Understanding geostrophic turbulence in a hierarchy of models

Abstract

This thesis is concerned with turbulent motions on the very large scale (on the order of 100 to 1000 km) in the atmosphere and ocean. These large-scale motions are called geostrophic turbulence as they are fundamentally influenced by planetary rotation. However, the full Navier-Stokes equations, which include all aspects of turbulence, are often too complex to yield a meaningful understanding. We examine three idealized models with increasing levels of complexity.

We start with a forced-dissipated, two-dimensional fluid on a $\beta$-plane. The flow is approximated as a single layer and is stirred stochastically, while the spherical geometry is replaced with a tangible plane. Due to the $\beta$-effect, the eddies become anisotropic at a threshold scale called the turbulence-wave crossover scale. The traditional phenomenology assumes the forcing scale to be much smaller than the crossover scale so it has no influence. However, when the forcing scale is comparable to or even larger than the crossover scale, we find the forcing scale strongly influences jet formation. Numerical simulations reveal a new turbulent regime where the forcing scale is larger than the crossover scale, such that eddy/eddy interactions are negligible while eddy/mean-flow interactions dominate the nonlinear energy and enstrophy transfers. We update the current theoretical understanding by proposing a more general formulation of crossover scale and eddy diffusivity.

These results are applied to a simple climate model -- the two-layer, quasi-geostrophic model.
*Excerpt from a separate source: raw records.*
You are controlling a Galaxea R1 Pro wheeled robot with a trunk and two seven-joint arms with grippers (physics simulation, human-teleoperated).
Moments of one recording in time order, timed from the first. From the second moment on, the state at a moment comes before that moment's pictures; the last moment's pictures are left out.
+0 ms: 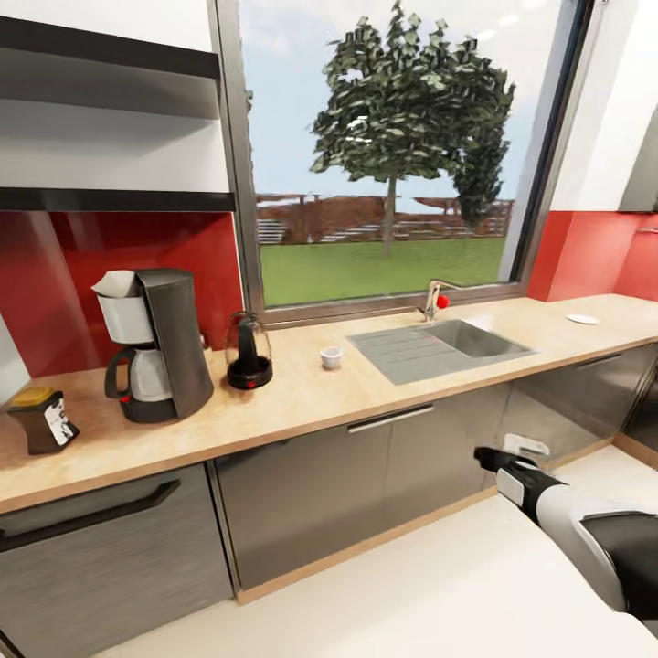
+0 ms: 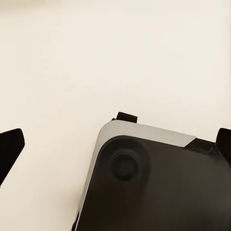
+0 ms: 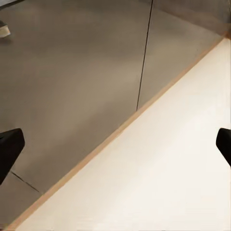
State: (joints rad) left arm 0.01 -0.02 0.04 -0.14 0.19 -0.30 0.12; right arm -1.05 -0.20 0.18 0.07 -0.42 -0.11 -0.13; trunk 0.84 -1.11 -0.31
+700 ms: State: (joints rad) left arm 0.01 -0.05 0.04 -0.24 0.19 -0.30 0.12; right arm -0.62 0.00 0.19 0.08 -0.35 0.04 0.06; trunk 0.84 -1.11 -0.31
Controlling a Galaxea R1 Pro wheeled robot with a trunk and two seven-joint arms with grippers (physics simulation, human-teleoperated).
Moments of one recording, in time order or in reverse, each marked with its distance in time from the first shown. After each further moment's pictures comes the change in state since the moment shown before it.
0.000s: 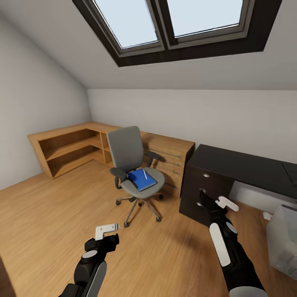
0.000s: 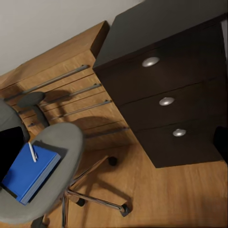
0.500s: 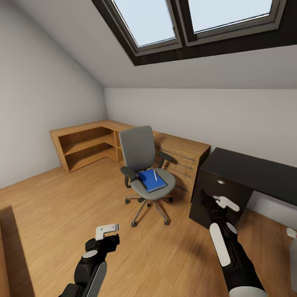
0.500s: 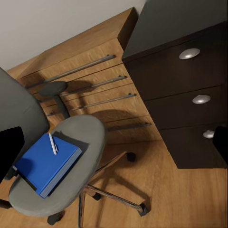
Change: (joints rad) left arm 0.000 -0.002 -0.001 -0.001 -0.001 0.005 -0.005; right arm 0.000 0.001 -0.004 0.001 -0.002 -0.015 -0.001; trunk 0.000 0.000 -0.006
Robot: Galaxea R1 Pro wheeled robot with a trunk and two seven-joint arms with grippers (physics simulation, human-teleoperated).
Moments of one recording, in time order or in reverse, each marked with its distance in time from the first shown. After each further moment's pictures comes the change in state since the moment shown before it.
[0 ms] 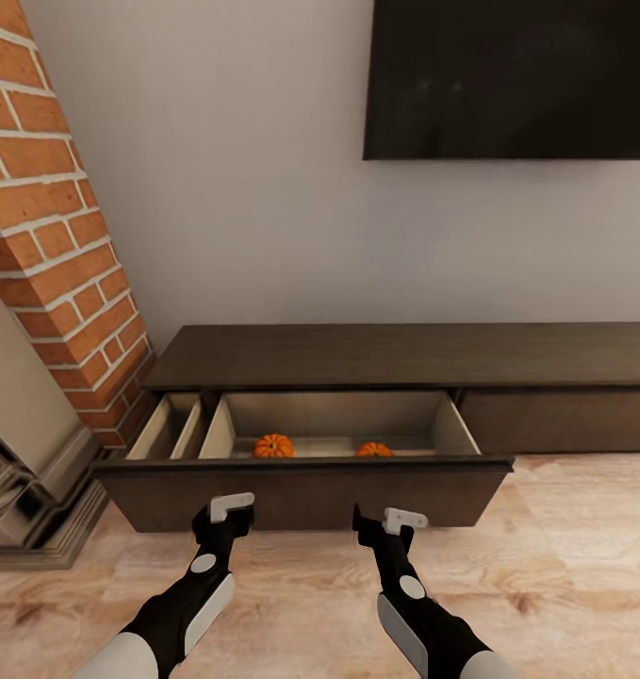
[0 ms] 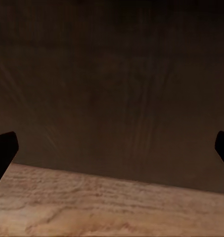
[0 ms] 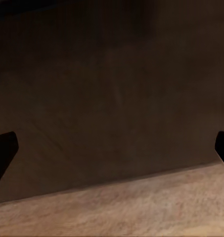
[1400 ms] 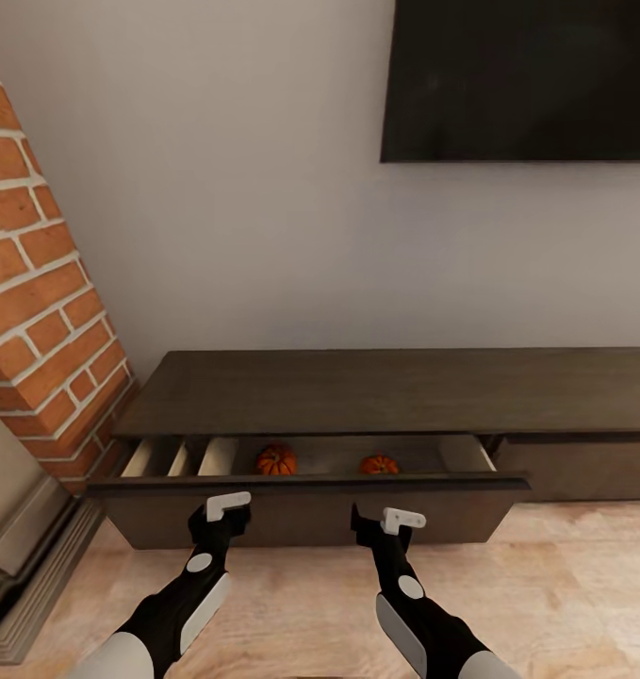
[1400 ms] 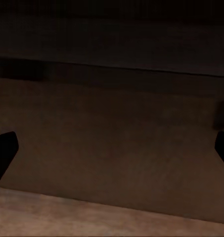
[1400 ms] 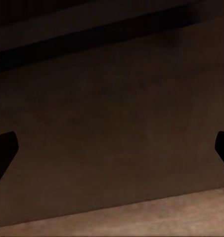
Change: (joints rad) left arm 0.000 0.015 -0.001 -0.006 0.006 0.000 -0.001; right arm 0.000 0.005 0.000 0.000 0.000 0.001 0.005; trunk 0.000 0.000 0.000
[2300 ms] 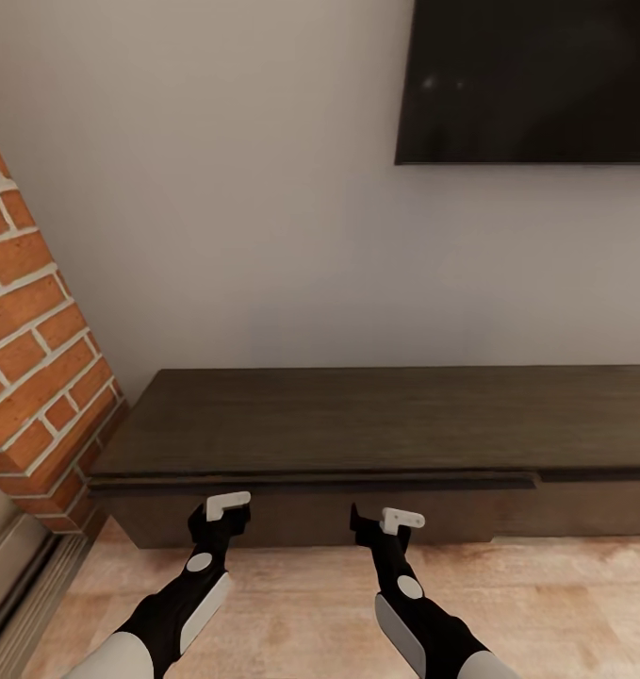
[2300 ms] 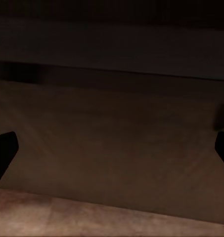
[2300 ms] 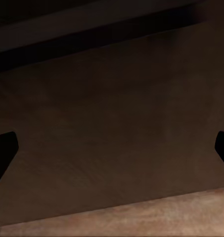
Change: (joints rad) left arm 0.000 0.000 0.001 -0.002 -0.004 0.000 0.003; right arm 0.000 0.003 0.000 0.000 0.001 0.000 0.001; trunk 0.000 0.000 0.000
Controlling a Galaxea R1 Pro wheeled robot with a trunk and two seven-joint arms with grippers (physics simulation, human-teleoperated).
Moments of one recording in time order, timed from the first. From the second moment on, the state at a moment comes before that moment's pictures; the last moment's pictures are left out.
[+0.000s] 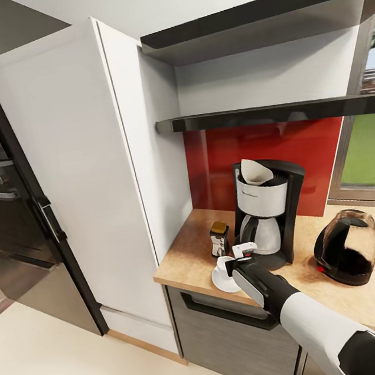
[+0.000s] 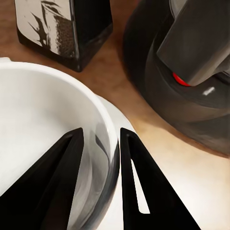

We obtain closure theories of eddy heat flux, which crucially depend on two nondimensional numbers: the criticality and the dimensionless friction. We further investigate the role of these two numbers in an idealized dry general circulation model (GCM) that closely resembles the real atmosphere. As the surface friction approaches zero, the dry GCM displays a novel way to equilibrate via an energy-recycling mechanism: eddy kinetic energy is converted back into potential energy by circulations on the largest scale and is then absorbed by radiative damping. When the criticality varies around 1, we explain the change in the horizontal and vertical scales of the eddies with the linear instability theory; and the flow stays weakly nonlinear.